House of KSIL · Lyric Codex
Woke Yet x KSIL
Watchtower
Cultural Discernment & Spiritual Awareness
A challenge to surface-level thinking and cultural conformity. Woke Yet examines the difference between awareness and wisdom, urging listeners to question assumptions, seek truth, and develop spiritual discernment in a world filled with competing voices.
Woke Yet is not ultimately about politics, trends, or social movements.
It is about perception.
The record asks what happens when a person becomes informed but remains spiritually blind. Throughout the song, awareness is presented as incomplete unless it is anchored to truth.
The deeper warning is that information alone cannot save anyone. Knowledge without wisdom often produces confusion rather than clarity.
The song calls listeners beyond reaction and into discernment.
- Woke Yet is the Watchtower's most direct interrogation of the person who has been going through the spiritual motions without the interior activation that makes the motions meaningful. "You can't master this phase if your body still a slave" — the track names the specific gap between religious behavior and spiritual wakefulness, and refuses to let the gap go unnamed.
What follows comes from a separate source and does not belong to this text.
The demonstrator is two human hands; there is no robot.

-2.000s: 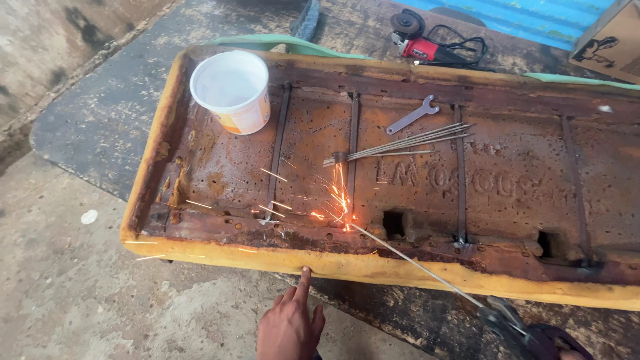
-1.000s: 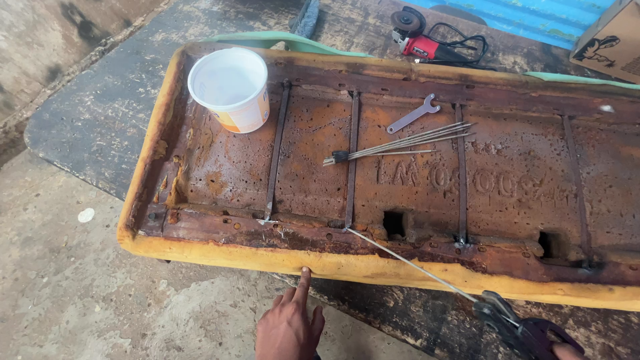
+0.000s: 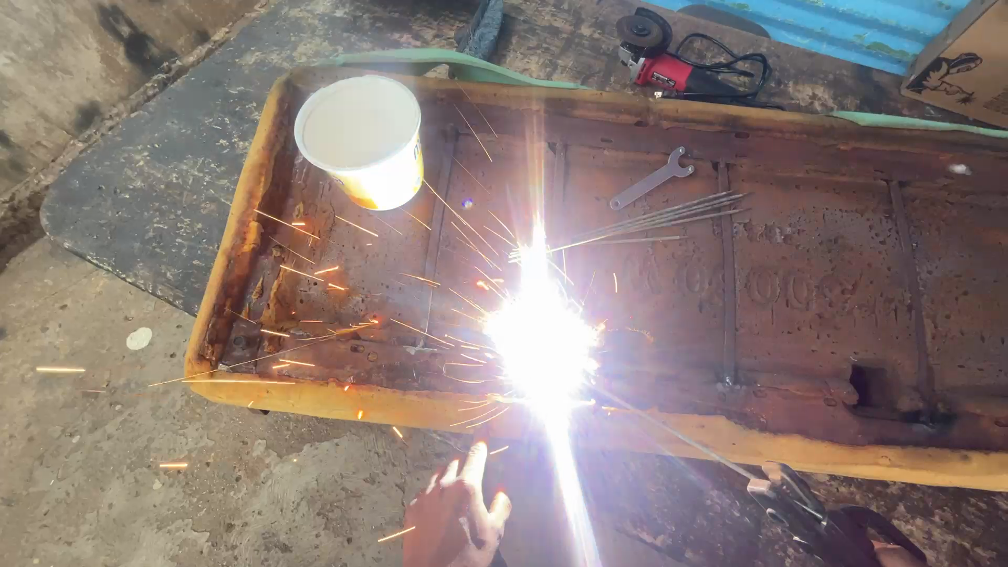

- Woke Yet speaks to the person entangled in the flames of shame without a go-between — the specific paralysis of someone who knows what they did and cannot locate the pathway back from it. The track names that entanglement with precision and then offers the only exit available: the one who authored the pathway back has been waiting for the question.
- "70% gon' vibe, 20% gon' think it's deep, 8% gon' feel that tug, 2% gon' hear God speak. I ain't here for the plenty — I'm here for the ones who see." Woke Yet names the specific listener it is written for — not the crowd, not the algorithm, but the 2% who are spiritually awake enough to receive what is actually being transmitted.
- "You ain't used your gifts yet" — Woke Yet speaks from the Watchtower to the person who has been sitting on a calling that has a shelf life, and the clock is running. Not as condemnation, but as the specific urgency of a watchman who can see what the person on the ground cannot: the gifts have a window, and the window is open right now.
- Woke Yet begins in the body — the alarm going off, the heart not quite armed, the sweats, the mind driving ninety miles backwards off a ledge again. The track locates spiritual apathy in the physical and emotional reality of a person who has been running on empty long enough to mistake the emptiness for normal. The question is not an accusation. It is a lifeline thrown to the person who is still close enough to catch it.
- Woke Yet is written for the 2% — hope that spiritual wakefulness is not extinct, just rare. The lifeline is thrown to the person still close enough to catch it: you ain't used your gifts yet, and the window is open now.
- Mind driving ninety miles backwards off a ledge — Woke Yet begins in bodily fear before it asks the spiritual question. The fear is not dismissed; it is the entry point to asking whether the body is still a slave while the spirit could be awake.
- 70% gon' vibe, 20% gon' think it's deep — Woke Yet names distraction as the enemy of wakefulness. The Watchtower refuses to compete for the plenty; it transmits for the ones who see, and distraction is what keeps the rest from looking up.